» **Task instructions**
Check each line of the listing below for the string "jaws", then copy every line that has it.

» **Supplied records**
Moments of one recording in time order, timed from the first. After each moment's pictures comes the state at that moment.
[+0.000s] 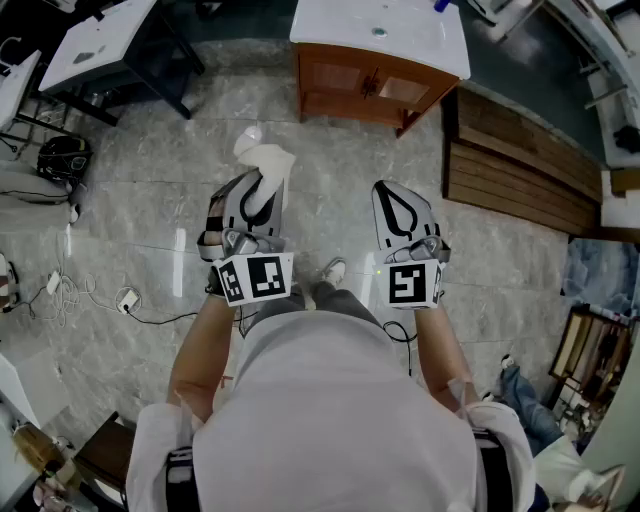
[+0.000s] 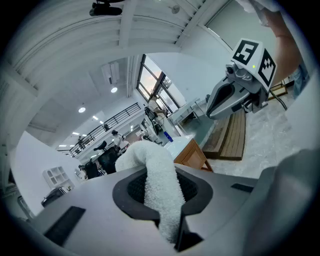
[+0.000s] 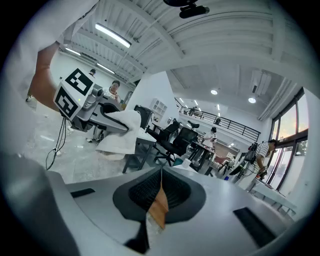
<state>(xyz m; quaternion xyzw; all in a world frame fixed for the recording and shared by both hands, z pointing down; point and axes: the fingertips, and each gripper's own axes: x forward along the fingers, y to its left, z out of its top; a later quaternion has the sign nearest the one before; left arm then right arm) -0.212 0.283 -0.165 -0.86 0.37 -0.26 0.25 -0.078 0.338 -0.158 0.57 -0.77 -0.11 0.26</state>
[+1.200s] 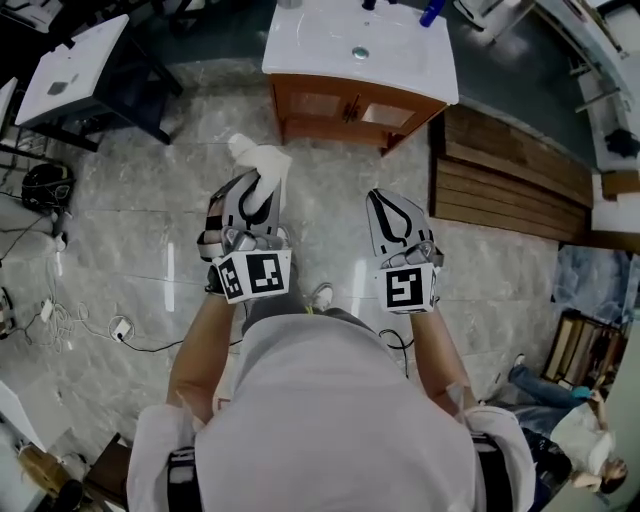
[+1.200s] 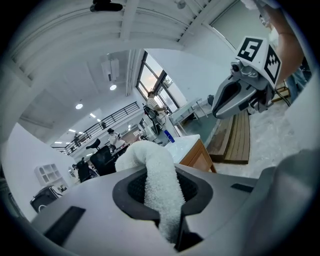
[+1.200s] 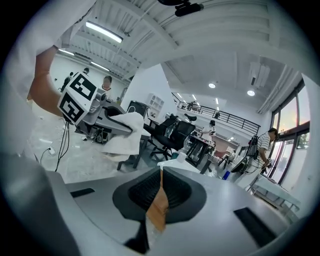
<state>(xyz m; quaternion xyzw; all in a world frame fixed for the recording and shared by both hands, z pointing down) -0.121 0.142 -0.132 -0.87 0.36 -0.25 0.23 0.009 0.217 -0.126 0.58 -0.76 -0.07 0.27</state>
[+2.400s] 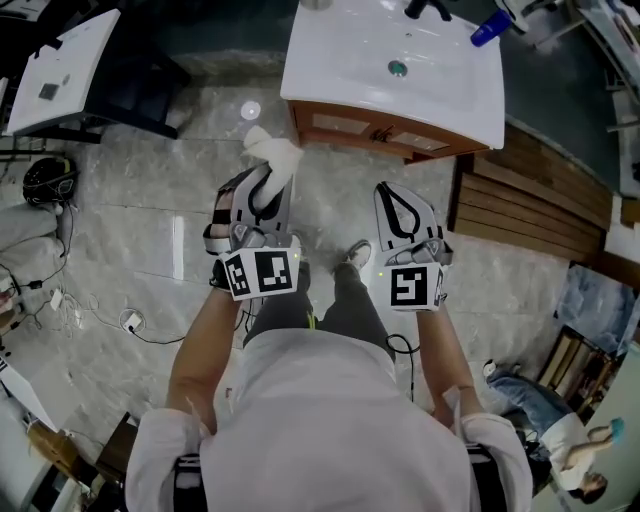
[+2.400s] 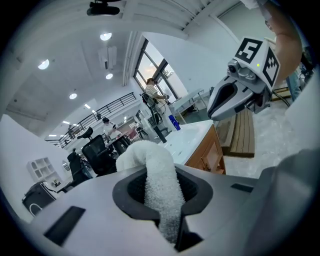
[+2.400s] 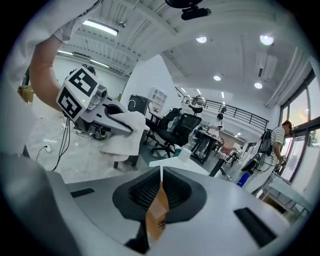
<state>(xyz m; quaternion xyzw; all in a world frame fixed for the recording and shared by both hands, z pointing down) -0.085 -0.072 -0.070 -0.87 0.34 -0.29 0.20 0.037 -0.011 -0.067 0.55 -0.78 -0.05 0.29</state>
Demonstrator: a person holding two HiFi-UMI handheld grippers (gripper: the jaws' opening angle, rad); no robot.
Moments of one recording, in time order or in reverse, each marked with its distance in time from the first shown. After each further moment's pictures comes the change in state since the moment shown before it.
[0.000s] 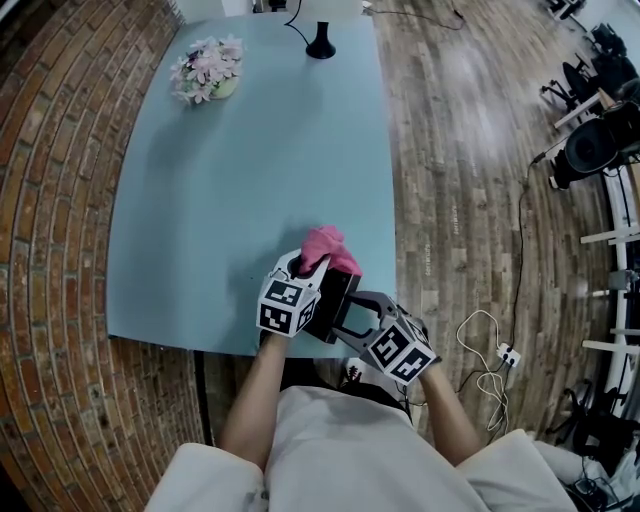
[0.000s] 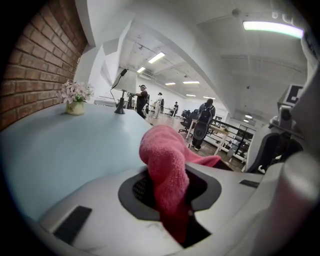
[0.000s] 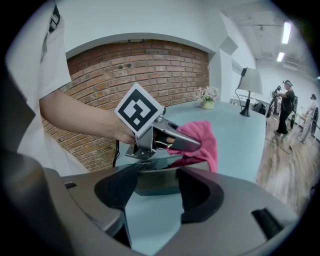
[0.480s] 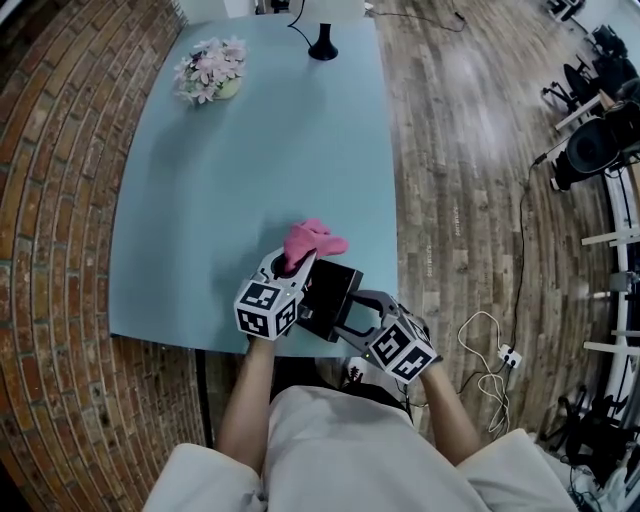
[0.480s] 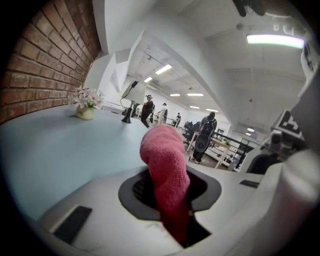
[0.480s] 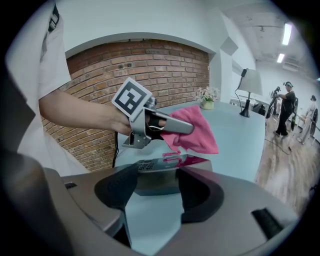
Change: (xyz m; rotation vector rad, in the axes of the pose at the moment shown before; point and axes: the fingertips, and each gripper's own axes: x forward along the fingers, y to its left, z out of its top) left arm -0.036 0.019 0.027 -0.069 -0.132 0.000; right arm 0.000 0.000 0.001 -0.003 -0.003 -0.007
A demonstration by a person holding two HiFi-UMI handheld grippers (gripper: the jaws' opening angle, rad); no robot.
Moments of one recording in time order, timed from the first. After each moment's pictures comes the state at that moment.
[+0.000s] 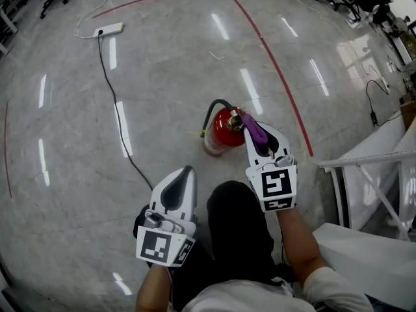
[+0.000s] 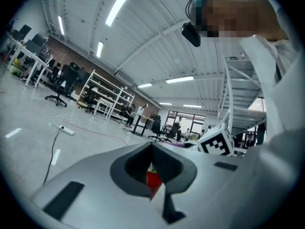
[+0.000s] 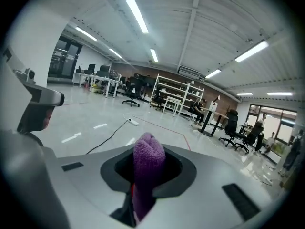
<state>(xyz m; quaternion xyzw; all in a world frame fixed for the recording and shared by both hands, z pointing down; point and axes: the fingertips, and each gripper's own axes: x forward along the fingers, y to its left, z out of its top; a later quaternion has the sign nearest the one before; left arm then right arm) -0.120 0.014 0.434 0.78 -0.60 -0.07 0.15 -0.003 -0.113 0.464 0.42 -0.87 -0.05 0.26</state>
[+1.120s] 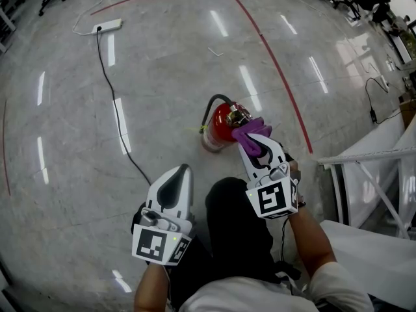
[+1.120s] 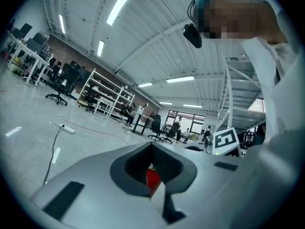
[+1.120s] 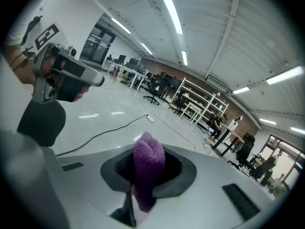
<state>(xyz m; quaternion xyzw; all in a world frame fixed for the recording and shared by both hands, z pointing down) -0.123 0.021 0.439 0.78 -0.60 -0.08 0.15 -0.011 -0.069 0.482 0.29 -0.88 -0.17 0.33</state>
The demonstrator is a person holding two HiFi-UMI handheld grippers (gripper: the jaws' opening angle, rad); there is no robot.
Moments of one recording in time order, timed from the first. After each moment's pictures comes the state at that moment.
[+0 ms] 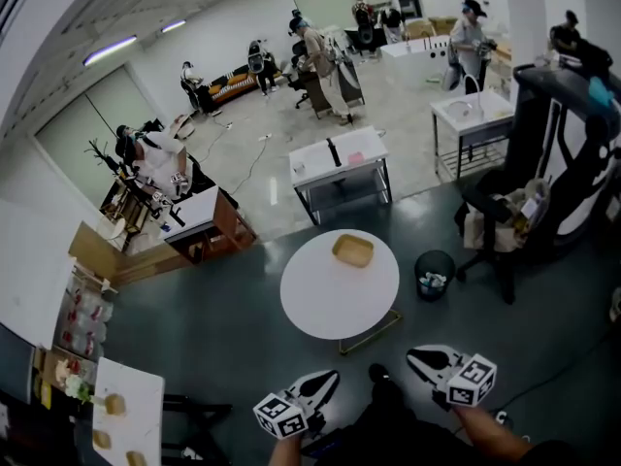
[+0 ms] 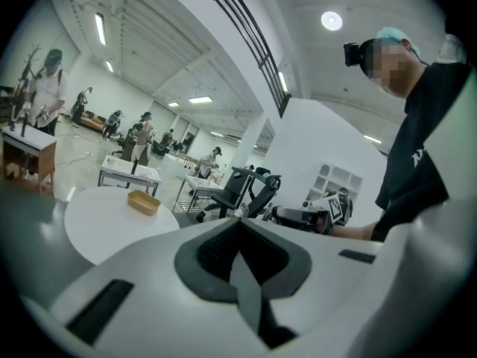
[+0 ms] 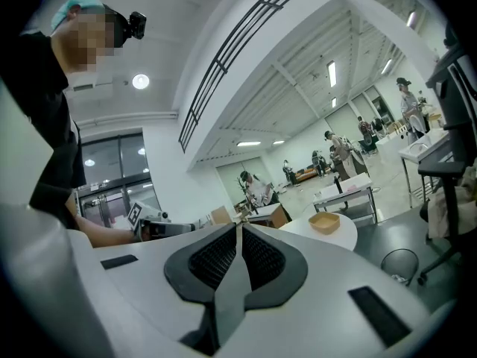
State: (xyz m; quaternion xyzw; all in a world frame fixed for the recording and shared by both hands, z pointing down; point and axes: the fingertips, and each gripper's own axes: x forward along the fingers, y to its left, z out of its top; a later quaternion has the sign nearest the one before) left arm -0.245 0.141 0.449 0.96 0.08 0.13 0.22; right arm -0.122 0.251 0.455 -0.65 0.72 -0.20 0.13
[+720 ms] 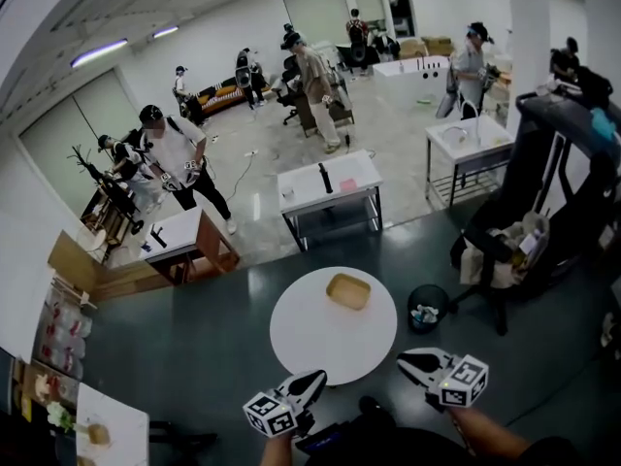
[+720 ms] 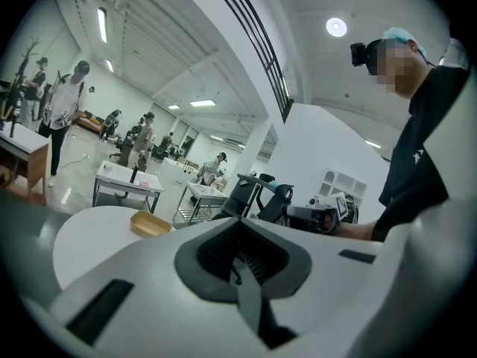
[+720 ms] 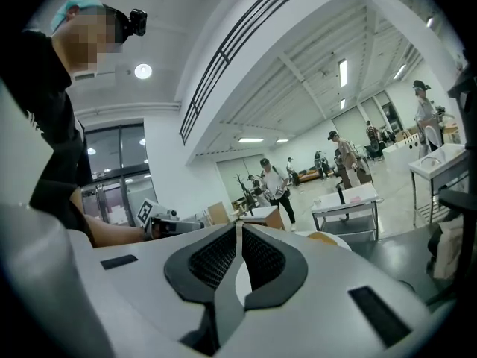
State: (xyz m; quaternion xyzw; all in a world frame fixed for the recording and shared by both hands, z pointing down) left arm -0.145 0.019 0.448 0.96 0.09 0.11 0.22; right arm -0.030 0.143 0.435 -0.65 0.74 -0.19 0.09
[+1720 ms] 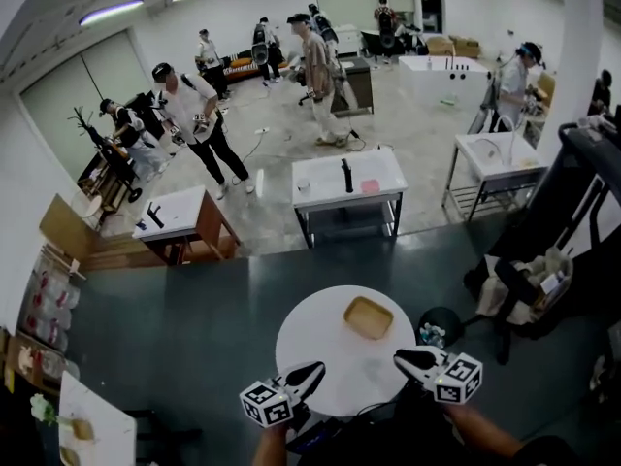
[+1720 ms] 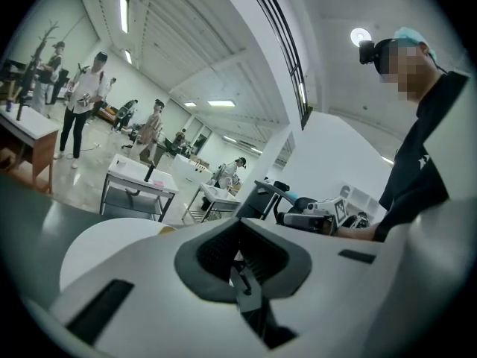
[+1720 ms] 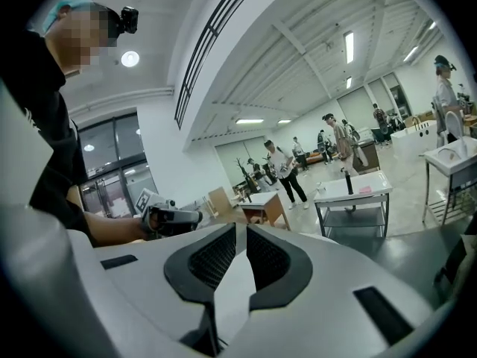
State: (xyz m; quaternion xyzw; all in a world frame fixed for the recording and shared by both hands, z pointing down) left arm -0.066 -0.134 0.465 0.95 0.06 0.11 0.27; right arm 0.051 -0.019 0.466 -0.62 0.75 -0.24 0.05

» **Output for this task**
Demonstrator: a person holding two HiFi-UMI handheld grippers (gripper: the jaws' opening angle, rad); no robot.
A demonstration by a person holding two HiFi-UMI handheld grippers (gripper: the jaws' opening angle, rad); no robot.
The demonstrator is a person holding two HiFi-UMI handheld grippers (gripper: the jaws' opening angle, rad); there is no robot.

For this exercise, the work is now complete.